Local Militia (England) Act 1812
- Parliament of the United Kingdom
- Long title: An Act for amending the Laws relating to the Local Militia in England.
- Citation: 52 Geo. 3. c. 38
- Territorial extent: United Kingdom

Dates
- Royal assent: 20 April 1812
- Commencement: 20 April 1812
- Repealed: 1 October 1921
- Amends: See § Repealed enactments
- Repeals/revokes: See § Repealed enactments
- Amended by: Local Militia (Scotland) Act 1812;
- Repealed by: Territorial Army and Militia Act 1921

Status: Repealed

Text of statute as originally enacted

= Local Militia (England) Act 1812 =

Act of the Parliament of the United Kingdom

The Local Militia (England) Act 1812 (52 Geo. 3. c. 38) was an act of the Parliament of the United Kingdom that consolidated enactments related to the local militia in England.

== Provisions ==
=== Repealed enactments ===
Section 1 of the act repealed 5 enactments, listed in that section. The repeal did not affect any commission already granted under the repealed acts, and persons to whom such commissions had been granted could act under this act as they might have acted under the former acts. The Local Militia already raised under the act of the forty-eighth year of the King's reign remained subject to the provisions of this act, and serjeants, corporals, drummers and private Local Militia men then serving were to continue to serve for the same length of time, and remain liable to the same penalties, as if this act had not been made.
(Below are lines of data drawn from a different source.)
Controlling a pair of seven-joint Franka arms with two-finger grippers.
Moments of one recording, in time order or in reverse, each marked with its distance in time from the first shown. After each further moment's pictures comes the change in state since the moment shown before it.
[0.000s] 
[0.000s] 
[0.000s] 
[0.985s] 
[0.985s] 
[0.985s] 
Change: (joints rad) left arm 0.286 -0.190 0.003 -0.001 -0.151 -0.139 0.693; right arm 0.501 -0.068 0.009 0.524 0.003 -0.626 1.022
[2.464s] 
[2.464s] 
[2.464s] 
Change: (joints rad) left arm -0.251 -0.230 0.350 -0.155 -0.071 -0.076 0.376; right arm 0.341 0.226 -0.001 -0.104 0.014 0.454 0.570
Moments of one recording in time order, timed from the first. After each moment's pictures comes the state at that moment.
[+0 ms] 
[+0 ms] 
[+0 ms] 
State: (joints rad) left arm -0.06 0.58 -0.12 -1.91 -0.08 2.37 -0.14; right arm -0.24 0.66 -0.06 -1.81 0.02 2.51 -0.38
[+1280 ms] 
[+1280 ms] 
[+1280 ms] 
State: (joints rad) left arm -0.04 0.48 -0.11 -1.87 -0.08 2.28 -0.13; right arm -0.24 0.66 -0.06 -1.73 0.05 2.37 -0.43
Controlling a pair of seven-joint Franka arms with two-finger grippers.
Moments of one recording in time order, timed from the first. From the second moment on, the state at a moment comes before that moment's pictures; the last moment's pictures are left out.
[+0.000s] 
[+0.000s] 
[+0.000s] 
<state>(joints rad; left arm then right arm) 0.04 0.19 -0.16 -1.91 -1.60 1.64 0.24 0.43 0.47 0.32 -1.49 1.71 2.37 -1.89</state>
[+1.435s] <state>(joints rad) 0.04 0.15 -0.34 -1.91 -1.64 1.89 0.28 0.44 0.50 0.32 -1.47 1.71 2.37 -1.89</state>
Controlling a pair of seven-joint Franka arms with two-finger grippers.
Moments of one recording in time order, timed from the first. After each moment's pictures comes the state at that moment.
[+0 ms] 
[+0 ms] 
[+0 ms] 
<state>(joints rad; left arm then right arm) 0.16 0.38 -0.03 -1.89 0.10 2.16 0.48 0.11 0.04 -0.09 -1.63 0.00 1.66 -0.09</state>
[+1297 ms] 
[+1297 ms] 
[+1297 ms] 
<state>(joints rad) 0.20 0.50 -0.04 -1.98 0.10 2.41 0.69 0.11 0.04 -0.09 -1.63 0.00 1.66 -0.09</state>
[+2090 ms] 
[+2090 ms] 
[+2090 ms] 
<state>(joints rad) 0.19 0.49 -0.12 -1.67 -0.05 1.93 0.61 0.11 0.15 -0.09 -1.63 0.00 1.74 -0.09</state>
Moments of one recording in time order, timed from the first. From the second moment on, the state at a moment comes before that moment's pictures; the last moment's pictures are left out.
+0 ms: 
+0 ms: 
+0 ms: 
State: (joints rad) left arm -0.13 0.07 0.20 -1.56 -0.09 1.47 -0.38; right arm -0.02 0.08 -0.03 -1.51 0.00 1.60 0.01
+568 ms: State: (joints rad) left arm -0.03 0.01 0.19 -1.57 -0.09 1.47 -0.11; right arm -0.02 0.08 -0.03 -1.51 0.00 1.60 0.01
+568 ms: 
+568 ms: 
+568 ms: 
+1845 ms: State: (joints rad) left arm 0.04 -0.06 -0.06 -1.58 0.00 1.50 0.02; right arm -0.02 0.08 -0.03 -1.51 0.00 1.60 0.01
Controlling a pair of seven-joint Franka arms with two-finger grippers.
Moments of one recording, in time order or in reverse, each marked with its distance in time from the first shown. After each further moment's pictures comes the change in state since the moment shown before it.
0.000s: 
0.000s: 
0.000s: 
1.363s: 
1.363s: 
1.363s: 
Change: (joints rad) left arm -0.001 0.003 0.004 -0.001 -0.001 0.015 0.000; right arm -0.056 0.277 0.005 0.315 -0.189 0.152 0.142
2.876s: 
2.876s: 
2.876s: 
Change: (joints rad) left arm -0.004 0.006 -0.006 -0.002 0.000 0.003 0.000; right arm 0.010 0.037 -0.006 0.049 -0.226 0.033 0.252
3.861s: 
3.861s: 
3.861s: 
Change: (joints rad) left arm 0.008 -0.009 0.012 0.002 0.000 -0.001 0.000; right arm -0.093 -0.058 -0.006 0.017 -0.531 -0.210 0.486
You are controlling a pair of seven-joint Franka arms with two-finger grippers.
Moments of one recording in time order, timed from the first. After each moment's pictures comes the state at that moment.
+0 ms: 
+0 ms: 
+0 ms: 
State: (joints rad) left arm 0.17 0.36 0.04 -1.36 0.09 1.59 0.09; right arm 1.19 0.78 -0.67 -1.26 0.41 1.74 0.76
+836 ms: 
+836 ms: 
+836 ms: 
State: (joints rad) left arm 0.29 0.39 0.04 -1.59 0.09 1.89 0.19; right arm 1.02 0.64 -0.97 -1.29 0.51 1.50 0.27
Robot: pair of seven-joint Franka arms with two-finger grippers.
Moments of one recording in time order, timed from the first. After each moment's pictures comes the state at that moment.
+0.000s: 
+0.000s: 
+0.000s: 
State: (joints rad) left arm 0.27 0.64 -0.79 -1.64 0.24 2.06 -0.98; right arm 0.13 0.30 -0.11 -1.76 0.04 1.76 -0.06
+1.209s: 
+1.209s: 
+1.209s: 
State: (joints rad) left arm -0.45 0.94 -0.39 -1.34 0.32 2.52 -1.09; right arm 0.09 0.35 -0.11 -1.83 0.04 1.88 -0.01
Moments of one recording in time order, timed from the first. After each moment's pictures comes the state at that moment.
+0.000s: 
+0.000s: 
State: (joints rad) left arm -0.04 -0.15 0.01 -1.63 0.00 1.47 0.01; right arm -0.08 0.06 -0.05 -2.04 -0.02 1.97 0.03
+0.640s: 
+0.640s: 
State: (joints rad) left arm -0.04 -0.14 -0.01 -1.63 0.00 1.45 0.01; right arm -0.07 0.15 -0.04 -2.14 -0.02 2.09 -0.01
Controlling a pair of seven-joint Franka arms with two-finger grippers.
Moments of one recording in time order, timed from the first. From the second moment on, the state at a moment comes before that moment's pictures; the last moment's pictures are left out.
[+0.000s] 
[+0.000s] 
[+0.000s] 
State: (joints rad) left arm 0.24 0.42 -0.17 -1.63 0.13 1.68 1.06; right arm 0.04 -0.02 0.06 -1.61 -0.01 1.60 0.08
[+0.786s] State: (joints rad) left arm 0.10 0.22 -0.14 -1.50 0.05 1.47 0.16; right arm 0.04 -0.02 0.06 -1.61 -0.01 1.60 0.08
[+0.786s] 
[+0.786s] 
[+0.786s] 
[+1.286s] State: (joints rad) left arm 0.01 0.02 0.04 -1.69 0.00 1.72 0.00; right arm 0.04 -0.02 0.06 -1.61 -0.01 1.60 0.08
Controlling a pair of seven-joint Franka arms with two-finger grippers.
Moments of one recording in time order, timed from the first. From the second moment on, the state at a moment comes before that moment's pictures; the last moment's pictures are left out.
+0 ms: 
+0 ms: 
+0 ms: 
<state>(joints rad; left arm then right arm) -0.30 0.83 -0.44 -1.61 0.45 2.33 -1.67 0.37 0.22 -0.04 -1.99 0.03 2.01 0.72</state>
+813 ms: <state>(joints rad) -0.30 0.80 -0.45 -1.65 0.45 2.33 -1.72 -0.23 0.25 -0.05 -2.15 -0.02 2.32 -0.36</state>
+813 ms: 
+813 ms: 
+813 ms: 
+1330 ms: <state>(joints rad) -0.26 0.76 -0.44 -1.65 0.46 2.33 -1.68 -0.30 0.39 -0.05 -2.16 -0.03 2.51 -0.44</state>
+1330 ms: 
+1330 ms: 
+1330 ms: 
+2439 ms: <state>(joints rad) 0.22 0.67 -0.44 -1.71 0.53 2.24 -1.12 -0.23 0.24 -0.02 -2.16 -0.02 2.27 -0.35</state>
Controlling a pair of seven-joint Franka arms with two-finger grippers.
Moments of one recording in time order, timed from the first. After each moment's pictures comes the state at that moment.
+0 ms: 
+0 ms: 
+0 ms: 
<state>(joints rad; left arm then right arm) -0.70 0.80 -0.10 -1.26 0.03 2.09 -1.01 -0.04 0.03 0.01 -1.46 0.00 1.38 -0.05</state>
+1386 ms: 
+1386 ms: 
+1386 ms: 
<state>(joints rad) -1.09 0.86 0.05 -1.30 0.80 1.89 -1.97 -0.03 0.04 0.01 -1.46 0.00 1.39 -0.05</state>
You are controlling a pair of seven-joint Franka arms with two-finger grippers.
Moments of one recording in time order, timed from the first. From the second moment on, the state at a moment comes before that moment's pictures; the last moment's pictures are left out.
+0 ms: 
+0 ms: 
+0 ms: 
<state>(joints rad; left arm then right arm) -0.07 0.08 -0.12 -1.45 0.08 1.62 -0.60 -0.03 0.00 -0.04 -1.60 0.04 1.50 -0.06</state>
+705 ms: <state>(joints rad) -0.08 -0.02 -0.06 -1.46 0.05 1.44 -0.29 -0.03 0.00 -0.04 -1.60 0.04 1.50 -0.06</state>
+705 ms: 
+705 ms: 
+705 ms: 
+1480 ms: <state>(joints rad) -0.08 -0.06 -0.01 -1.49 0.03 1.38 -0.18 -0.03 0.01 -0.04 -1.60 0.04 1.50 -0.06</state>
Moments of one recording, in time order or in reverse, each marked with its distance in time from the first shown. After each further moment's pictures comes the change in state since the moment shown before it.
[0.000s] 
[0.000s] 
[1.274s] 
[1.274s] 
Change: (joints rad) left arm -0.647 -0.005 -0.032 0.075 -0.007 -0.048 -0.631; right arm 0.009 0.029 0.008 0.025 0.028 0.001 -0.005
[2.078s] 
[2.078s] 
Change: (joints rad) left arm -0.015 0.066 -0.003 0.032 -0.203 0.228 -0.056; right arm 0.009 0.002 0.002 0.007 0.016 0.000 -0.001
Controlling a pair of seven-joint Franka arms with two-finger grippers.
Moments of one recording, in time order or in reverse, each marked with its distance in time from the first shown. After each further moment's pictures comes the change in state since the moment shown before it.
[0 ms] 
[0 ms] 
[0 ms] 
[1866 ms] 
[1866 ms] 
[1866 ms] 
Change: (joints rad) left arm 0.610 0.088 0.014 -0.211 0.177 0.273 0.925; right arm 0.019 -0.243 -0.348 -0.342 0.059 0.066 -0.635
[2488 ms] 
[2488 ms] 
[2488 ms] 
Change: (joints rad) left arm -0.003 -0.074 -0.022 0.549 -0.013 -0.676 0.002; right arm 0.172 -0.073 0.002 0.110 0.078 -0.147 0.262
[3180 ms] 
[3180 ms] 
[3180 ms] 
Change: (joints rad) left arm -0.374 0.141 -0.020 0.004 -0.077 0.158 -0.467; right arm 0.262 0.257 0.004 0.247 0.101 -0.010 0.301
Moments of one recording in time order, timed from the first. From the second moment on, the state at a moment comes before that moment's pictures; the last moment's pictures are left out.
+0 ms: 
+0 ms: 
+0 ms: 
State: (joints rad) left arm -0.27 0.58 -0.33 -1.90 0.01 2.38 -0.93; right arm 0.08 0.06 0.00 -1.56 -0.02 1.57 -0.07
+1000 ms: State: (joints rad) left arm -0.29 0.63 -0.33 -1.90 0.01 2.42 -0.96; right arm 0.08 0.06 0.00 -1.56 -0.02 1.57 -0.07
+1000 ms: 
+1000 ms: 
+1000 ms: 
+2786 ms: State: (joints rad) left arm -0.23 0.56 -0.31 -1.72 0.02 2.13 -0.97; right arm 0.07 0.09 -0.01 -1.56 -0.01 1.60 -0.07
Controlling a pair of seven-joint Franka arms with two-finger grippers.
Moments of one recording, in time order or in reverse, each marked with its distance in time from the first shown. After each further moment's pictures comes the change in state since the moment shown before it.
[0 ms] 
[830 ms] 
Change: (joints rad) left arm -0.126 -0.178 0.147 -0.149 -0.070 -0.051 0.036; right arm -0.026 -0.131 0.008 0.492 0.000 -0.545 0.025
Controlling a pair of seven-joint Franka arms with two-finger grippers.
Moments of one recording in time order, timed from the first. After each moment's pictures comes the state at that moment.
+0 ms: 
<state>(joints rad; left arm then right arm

| Citation | Short title | Description | Extent of repeal |
|---|---|---|---|
| 48 Geo. 3. c. 111 | Local Militia (England) Act 1808 | An Act for enabling His Majesty to establish a permanent Local Militia Force, under certain Restrictions, for the Defence of the Realm. | The whole act. |
| 49 Geo. 3. c. 40 | Local Militia (England) Act 1809 | An Act to amend and render more effectual an Act, passed in the last Session of Parliament, for enabling His Majesty to establish a permanent Local Militia Force, under certain Restrictions, for the Defence of the Realm. | The whole act. |
| 49 Geo. 3. c. 82 | Local Militia (Great Britain) Act 1809 | An Act to amend several Acts passed in the last and present Sessions of Parliament, relating to the Local Militia. | The whole act. |
| 49 Geo. 3. c. 129 | Militia (Great Britain) (No. 3) Act 1809 | An Act to prevent the enlisting of Local Militia Men into the Regular Militia of any other County or Stewartry than the county or Stewartry to which they belong. | The whole act. |
| 50 Geo. 3. c. 25 | Militia (Great Britain) (No. 2) Act 1810 | An Act to amend several Acts relating to the Local Militia of Great Britain. | So much as relates to the Local Militia. |

== Subsequent developments ==
The whole act was repealed by section 4 of, and the second schedule to, the Territorial Army and Militia Act 1921 (11 & 12 Geo. 5. c. 37), which came into force on 1 October 1921.